Please give all of the data again, character for character, and drop the pictures.
/---
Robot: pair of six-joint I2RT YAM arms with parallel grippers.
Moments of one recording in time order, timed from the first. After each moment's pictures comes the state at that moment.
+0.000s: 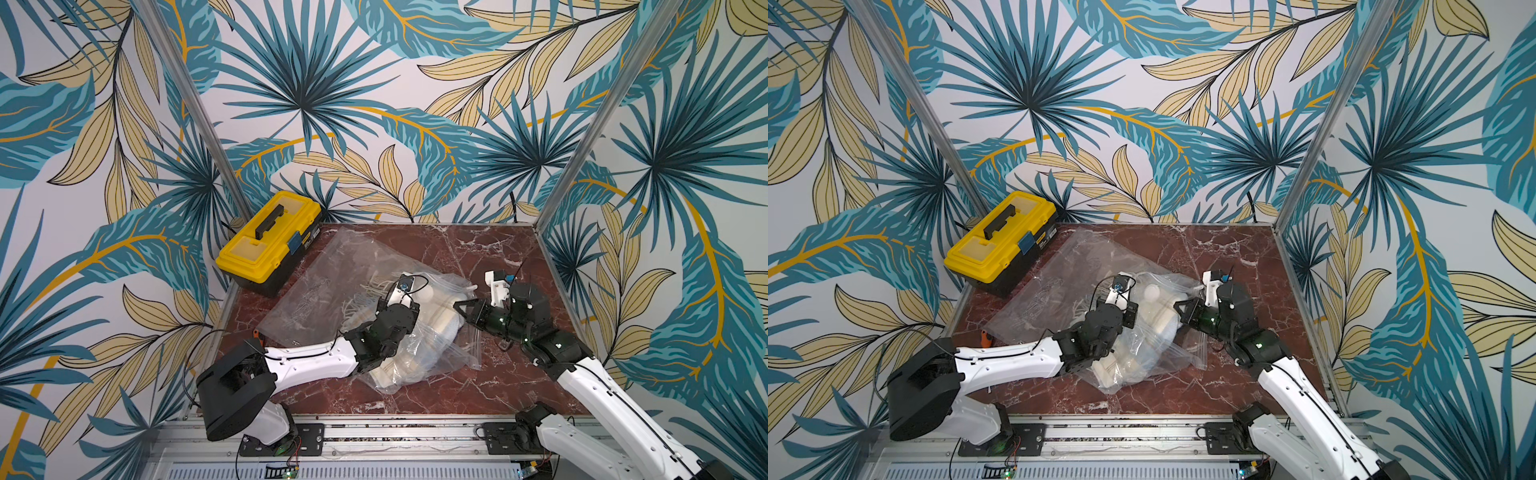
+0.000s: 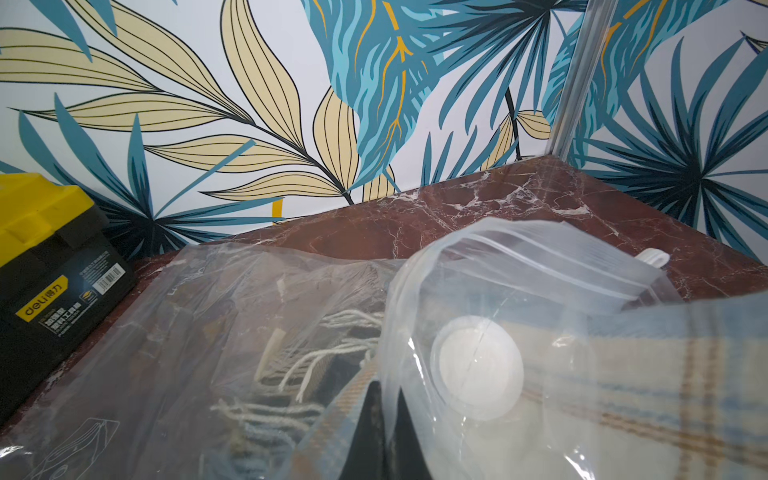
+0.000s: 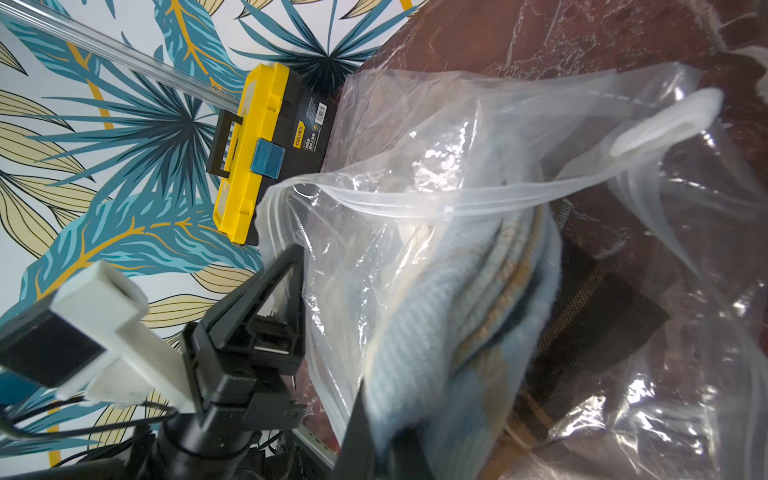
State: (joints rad) left arm -1.01 1.49 0.82 0.39 -0.69 -0.15; right arm 0.39 0.86 0.80 -0.44 -0.27 0.83
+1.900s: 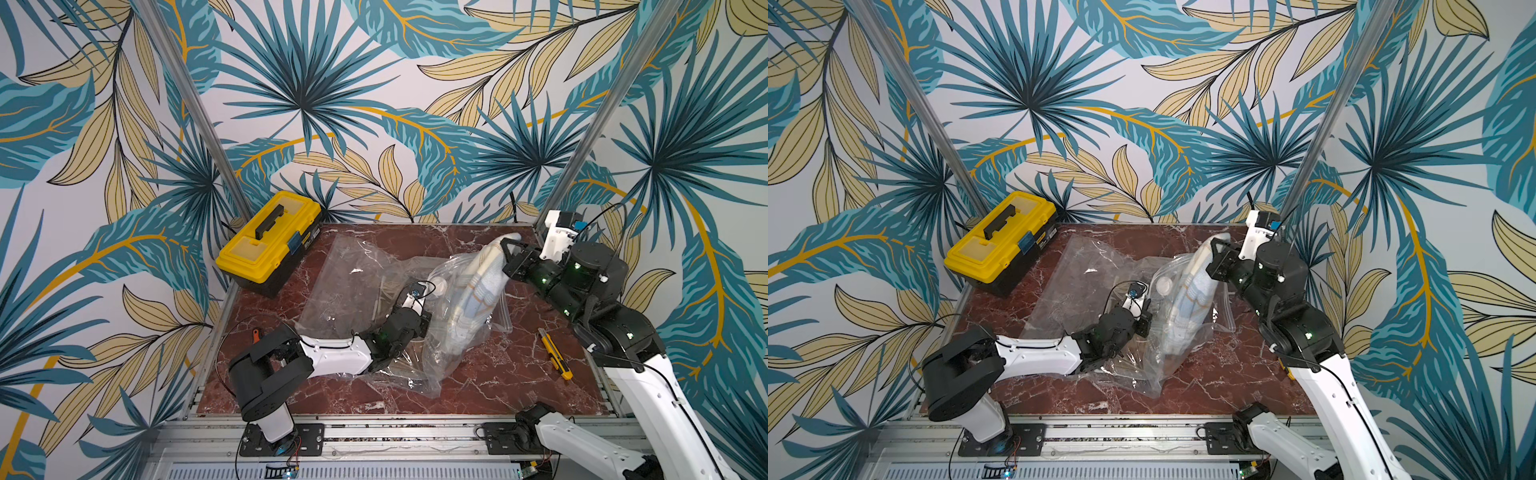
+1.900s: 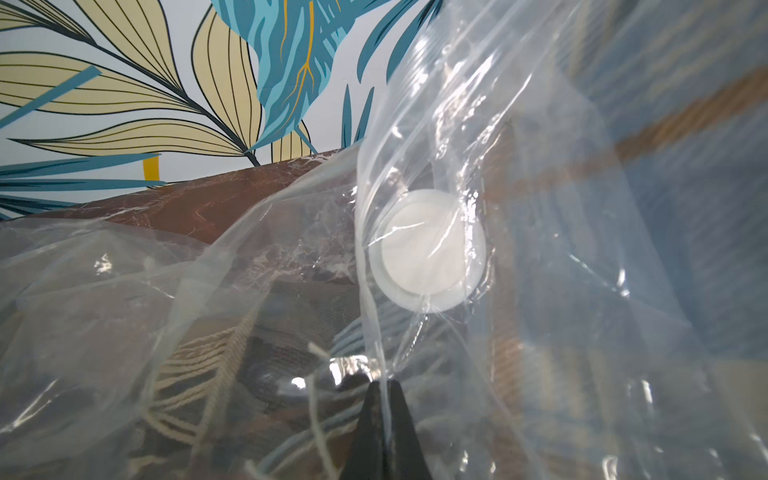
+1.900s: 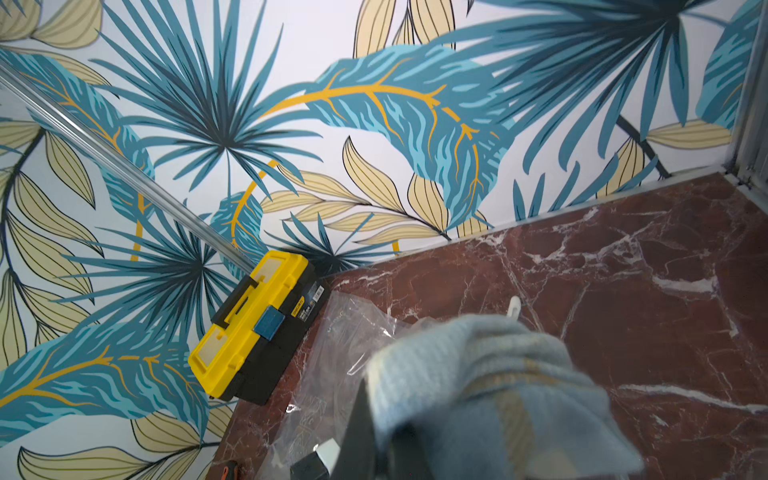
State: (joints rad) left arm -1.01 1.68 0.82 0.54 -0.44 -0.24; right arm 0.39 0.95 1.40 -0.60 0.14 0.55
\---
_Response_
Robot: pair of six-joint I2RT YAM arms with parallel grippers.
Moments of one recording in time order, timed from the first. After each moment's pictures comes the state at that moment.
+0.000s: 
+0.000s: 
+0.000s: 
State: (joints rad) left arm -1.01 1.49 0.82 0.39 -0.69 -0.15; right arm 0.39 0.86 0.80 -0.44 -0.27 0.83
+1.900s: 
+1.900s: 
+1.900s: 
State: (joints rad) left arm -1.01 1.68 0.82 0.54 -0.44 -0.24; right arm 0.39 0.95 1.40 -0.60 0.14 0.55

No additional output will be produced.